Island housing advocates went to Boston Thursday to voice their support for Gov. Maura Healey’s Affordable Homes Act. 

In a legislative hearing at the statehouse, several Vineyarders threw their weight behind a local option transfer fee, the new seasonal community designation and other measures intended to alleviate the state’s housing affordability crisis. 

The Healey administration unveiled the Affordable Homes Act in October, buoying housing bank activists who had long advocated for a local option transfer fee. The fee, a 2 per cent tax on some real estate transactions over $1 million, would be used to fund a regional housing bank for affordable housing projects. Island advocates were also encouraged by language for a seasonal community designation, which could potentially open up alternative sources of funding for resort communities such as Martha’s Vineyard. 

The bill went before the Joint Committee on Housing Thursday in a hearing that saw representatives from communities across the Commonwealth speak to the dire need for affordable housing options. State Sen. Julian Cyr, a Democrat who represents the Cape and Islands, opened the hearing with a picture of the situation on the Vineyard, where the median home price has increased 74 per cent.

“We are increasingly facing the reality that we are going to need subsidized housing not just for low-income individuals but for firefighters, teachers…people making over 200 per cent of the area median income,” he said. 
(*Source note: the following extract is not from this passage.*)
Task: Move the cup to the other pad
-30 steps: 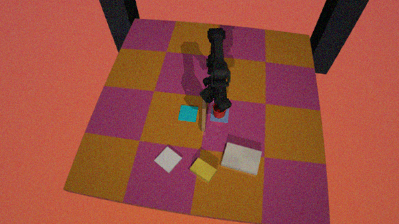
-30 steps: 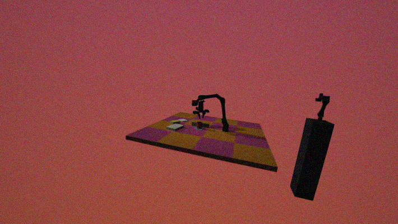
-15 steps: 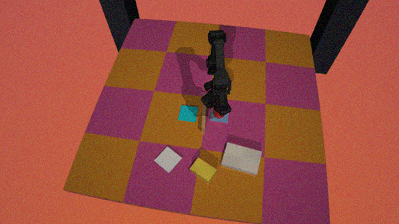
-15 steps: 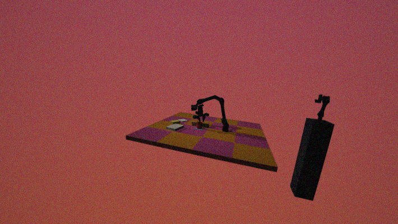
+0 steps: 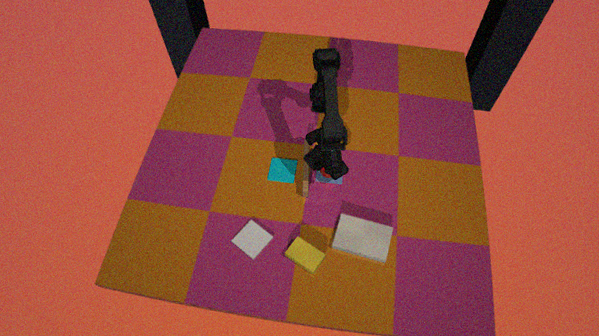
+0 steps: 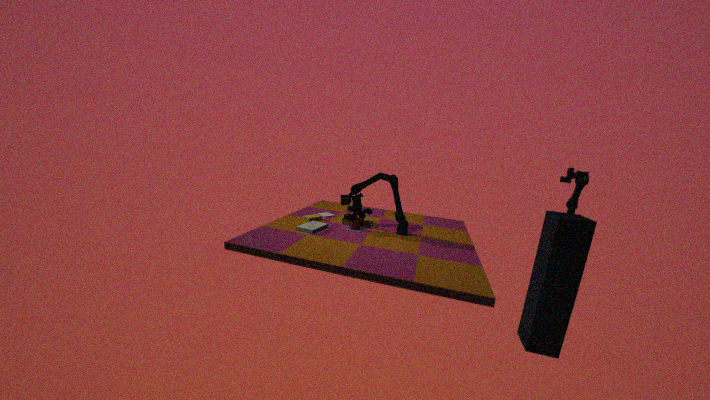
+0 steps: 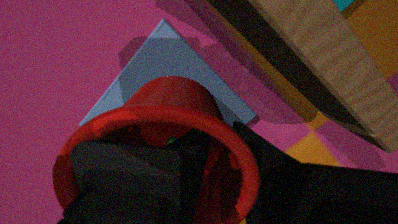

Mr. Cyr admitted that he could not even afford a home in his hometown of Truro, where an individual would need to make $400,000 a year to afford the median home.

“My feeling is that I need to find a husband that makes a lot of money,” he joked.

Island housing planner Laura Silber and Dukes County sheriff Bob Ogden were among those advocates representing the Vineyard, where the median home price just reached $1.4 million. Although overall in support of the bill, Ms. Silber did ask for one key amendment to the local option transfer fee language: that the tax should fall on the buyer, not the seller. 

The original petition by Vineyard towns had asked that the transfer fee apply to the buyer, partly out of concern that the tax would discourage longtime residents from selling their homes. Gov. Healey’s bill currently places the onus on the seller instead.

Ms. Silber also asked that the state senate look into mechanisms to publicly fund municipal workforce housing projects, citing a 2016 measure for teachers in California as a potential model. Mr. Ogden pointed to the Island’s difficulties hiring and maintaining public safety personnel because of runaway housing costs. 

“These measures ensure we can entice the best and brightest to our shores,” Mr. Ogden told the committee. “We cannot wait any longer to ensure the men and women who protect our communities can afford to live where they work.” 

Mr. Cyr has long championed the local option transfer fee as a necessary source of funding for municipal projects. Throughout the hearing, Mr. Cyr pushed back against business and real estate advocates who raised concerns that a transfer fee would hurt development in the long-term. 

“What are your alternatives to a revenue source if not a transfer fee?” he asked representatives from the Small Property Owners Alliance. “We need real hard cash.” 

Vineyard public schools assistant superintendent John Stevens and Island Health Care chief public officer Kathleen Samways also spoke in favor of the bill and the relief it would provide to the Vineyard’s most vulnerable. 

“Ironically, our staff who support our homeless and most at-risk patients…often grapple with housing insecurities themselves,” Ms. Samways said.

State Sen. Lydia Edwards, a Democrat from Boston, told the panel she was impressed by the diverse coalition that had shown up to represent Vineyard.

“It’s incredible to have you all here,” she said.